- Task details -
Which lines in the records below contain the word "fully"? Report each of them.

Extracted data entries
--------------------
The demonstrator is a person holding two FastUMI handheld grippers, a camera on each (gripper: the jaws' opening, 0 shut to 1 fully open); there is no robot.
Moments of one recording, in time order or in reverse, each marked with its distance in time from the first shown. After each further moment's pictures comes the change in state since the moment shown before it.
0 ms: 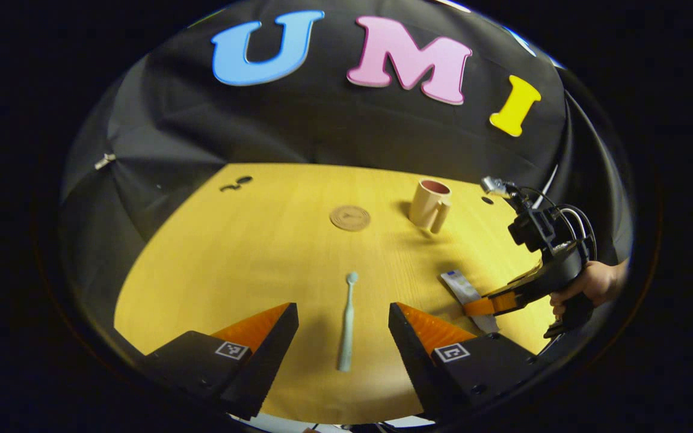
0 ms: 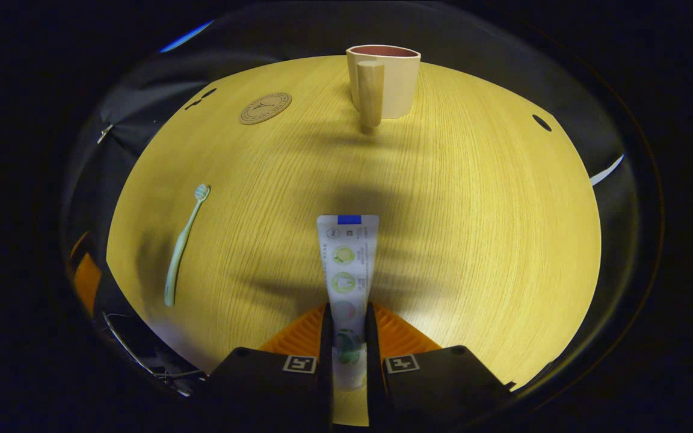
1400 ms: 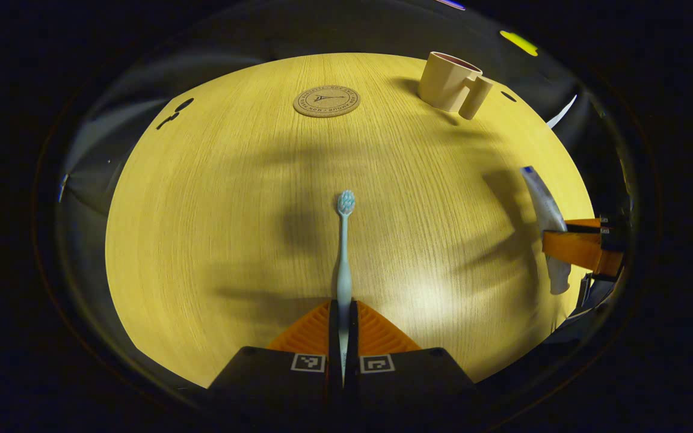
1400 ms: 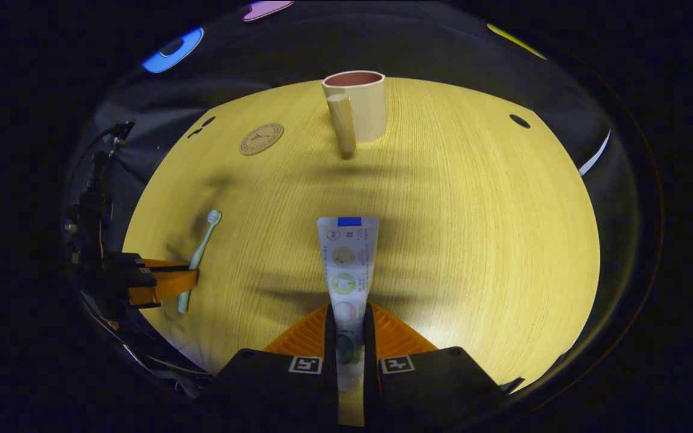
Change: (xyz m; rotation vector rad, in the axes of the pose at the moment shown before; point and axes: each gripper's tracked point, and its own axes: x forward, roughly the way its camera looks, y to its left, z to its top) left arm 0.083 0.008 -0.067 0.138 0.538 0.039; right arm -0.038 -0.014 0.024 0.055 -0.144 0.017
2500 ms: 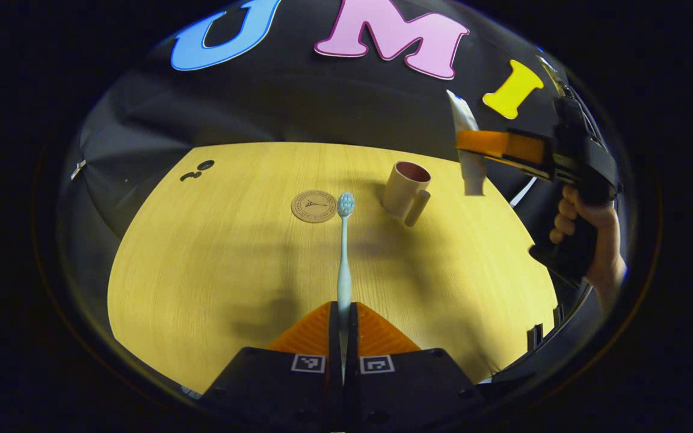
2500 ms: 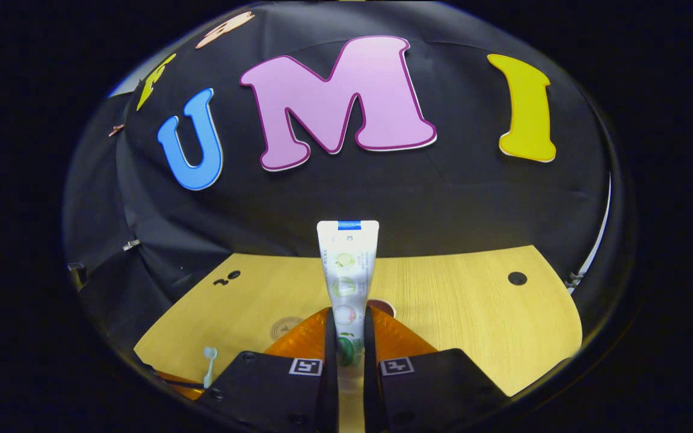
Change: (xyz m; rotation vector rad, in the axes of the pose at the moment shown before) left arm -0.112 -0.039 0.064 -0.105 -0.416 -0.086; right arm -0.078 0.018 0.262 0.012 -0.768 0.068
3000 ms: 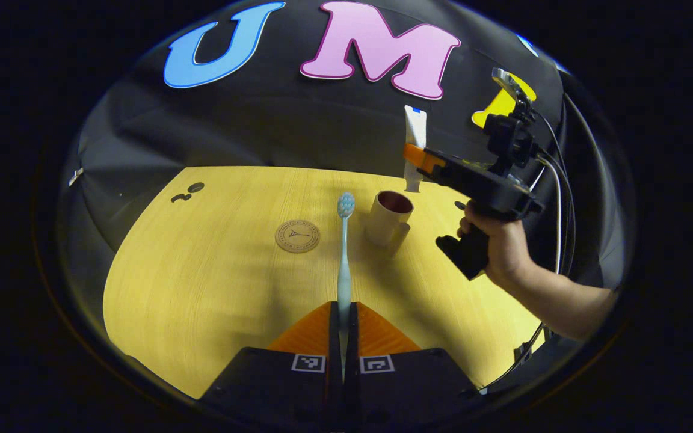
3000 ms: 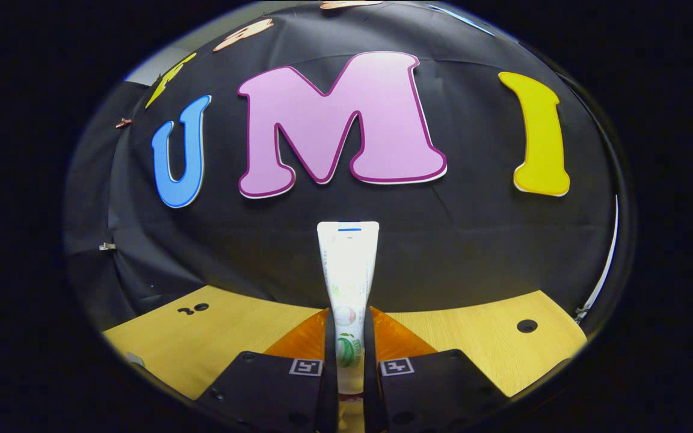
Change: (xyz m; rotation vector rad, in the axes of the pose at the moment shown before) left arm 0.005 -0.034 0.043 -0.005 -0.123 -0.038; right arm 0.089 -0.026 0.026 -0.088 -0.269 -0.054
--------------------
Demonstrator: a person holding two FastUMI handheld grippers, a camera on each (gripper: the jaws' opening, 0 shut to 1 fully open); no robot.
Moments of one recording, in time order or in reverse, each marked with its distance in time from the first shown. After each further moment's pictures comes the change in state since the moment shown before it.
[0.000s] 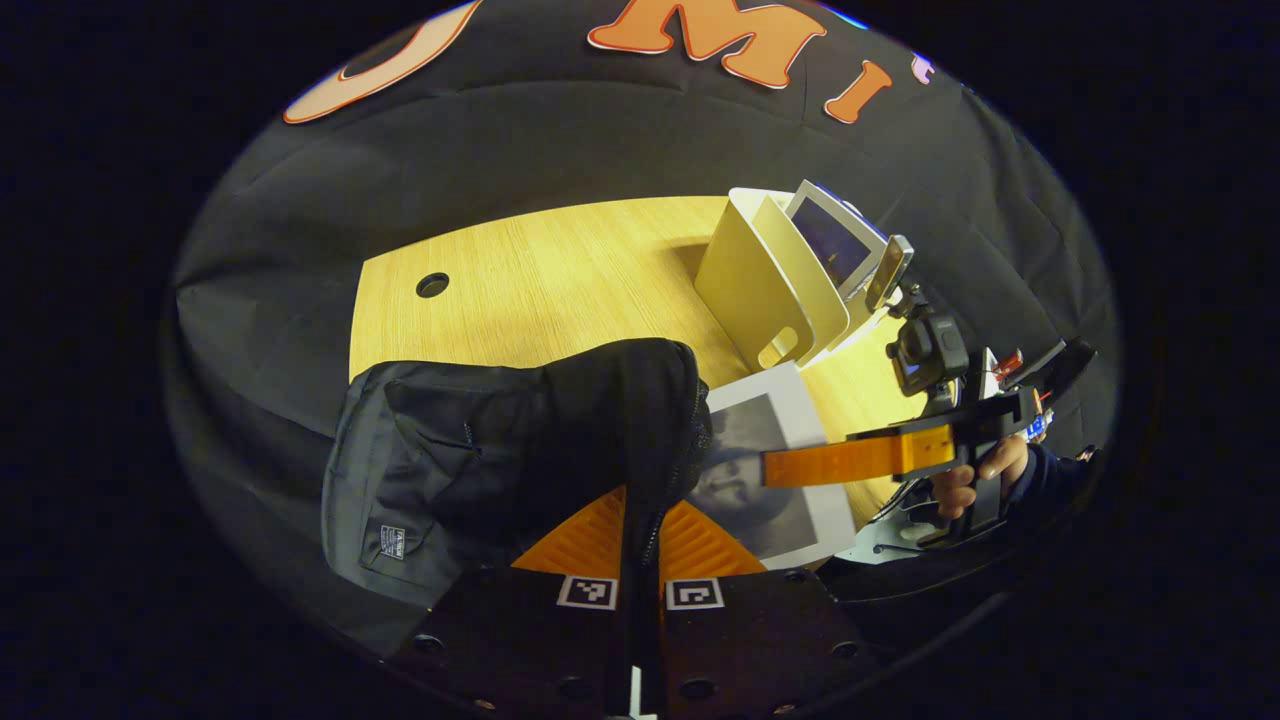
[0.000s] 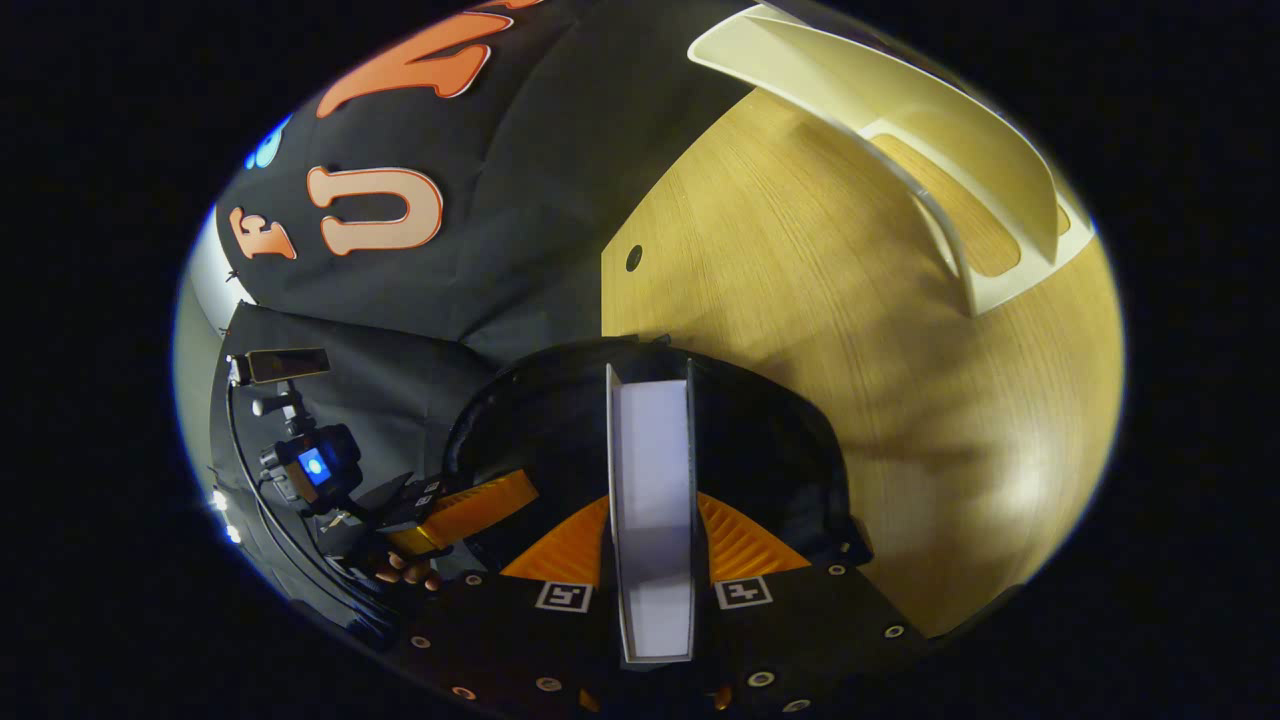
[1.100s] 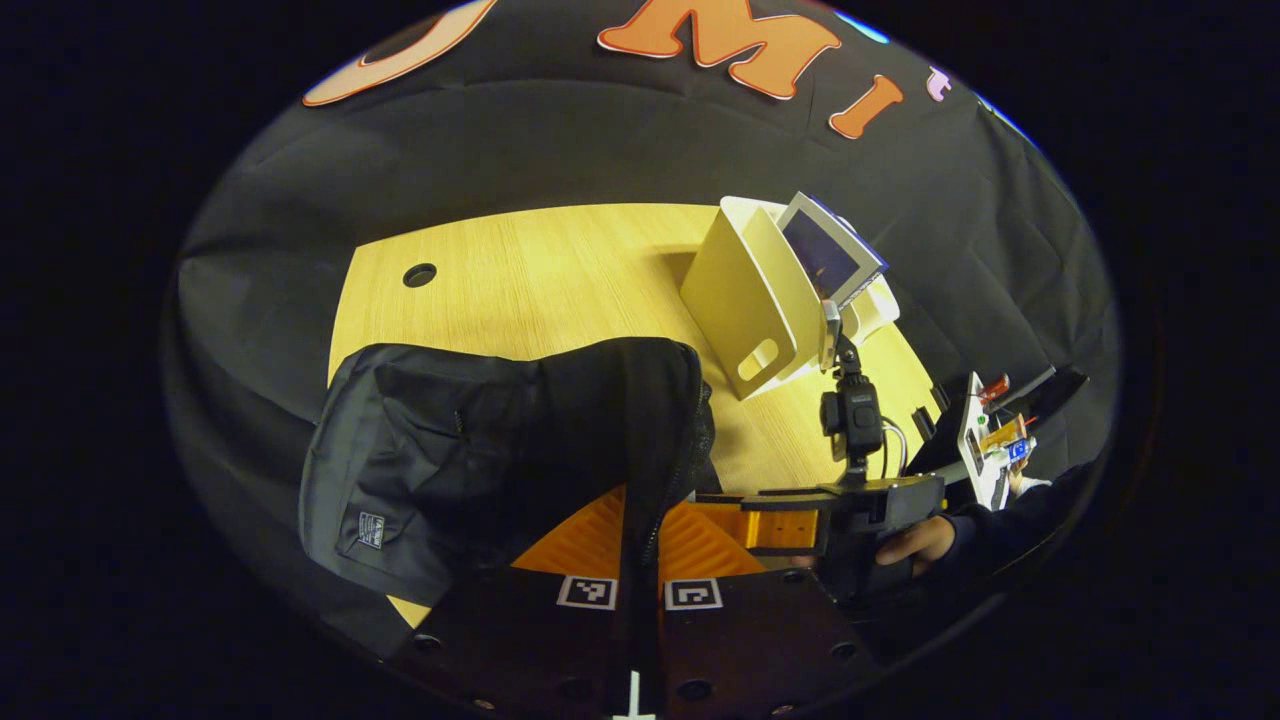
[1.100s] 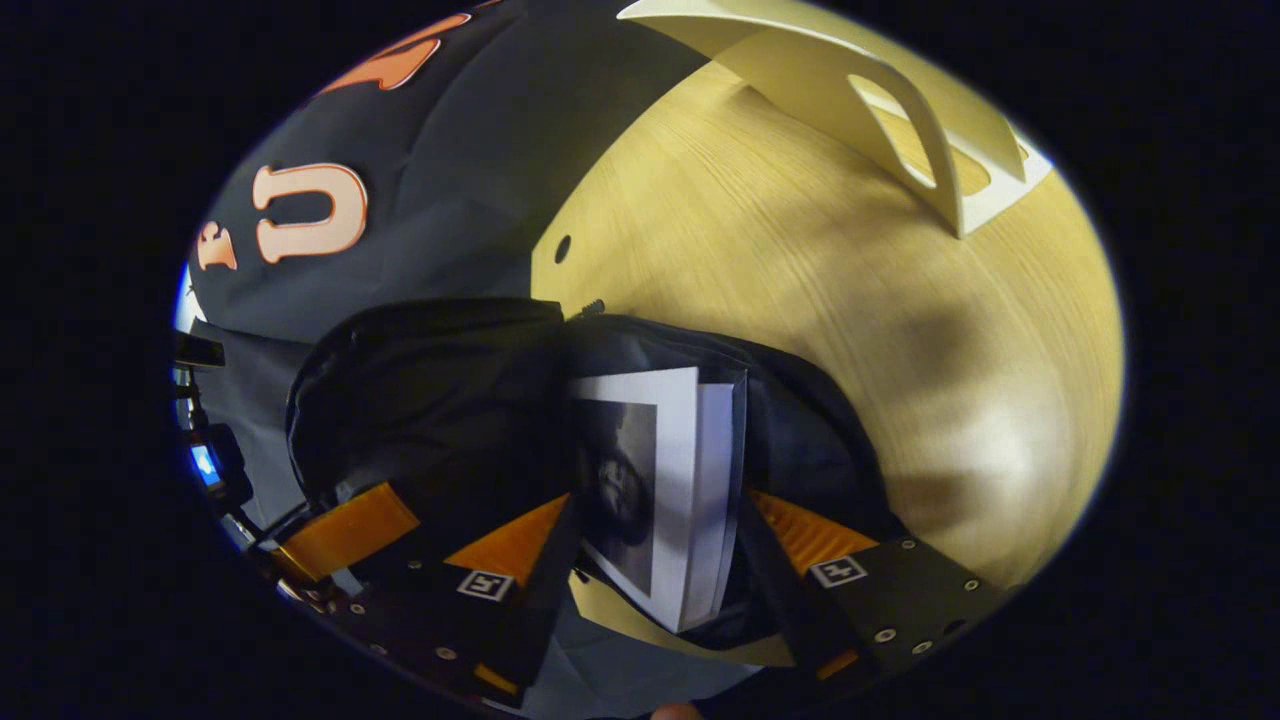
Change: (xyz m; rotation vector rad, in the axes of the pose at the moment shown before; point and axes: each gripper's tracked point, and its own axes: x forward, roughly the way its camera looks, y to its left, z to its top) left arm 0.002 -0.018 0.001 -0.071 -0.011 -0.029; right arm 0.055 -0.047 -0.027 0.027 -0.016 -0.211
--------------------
- Reply to the task -
The demonstrator is a person holding two FastUMI handheld grippers, a camera on each (gripper: the jaws' opening, 0 shut to 1 fully open); there is no robot.
Demonstrator: a person holding two FastUMI handheld grippers, a camera on each (gripper: the jaws' opening, 0 shut to 1 fully open); no robot.

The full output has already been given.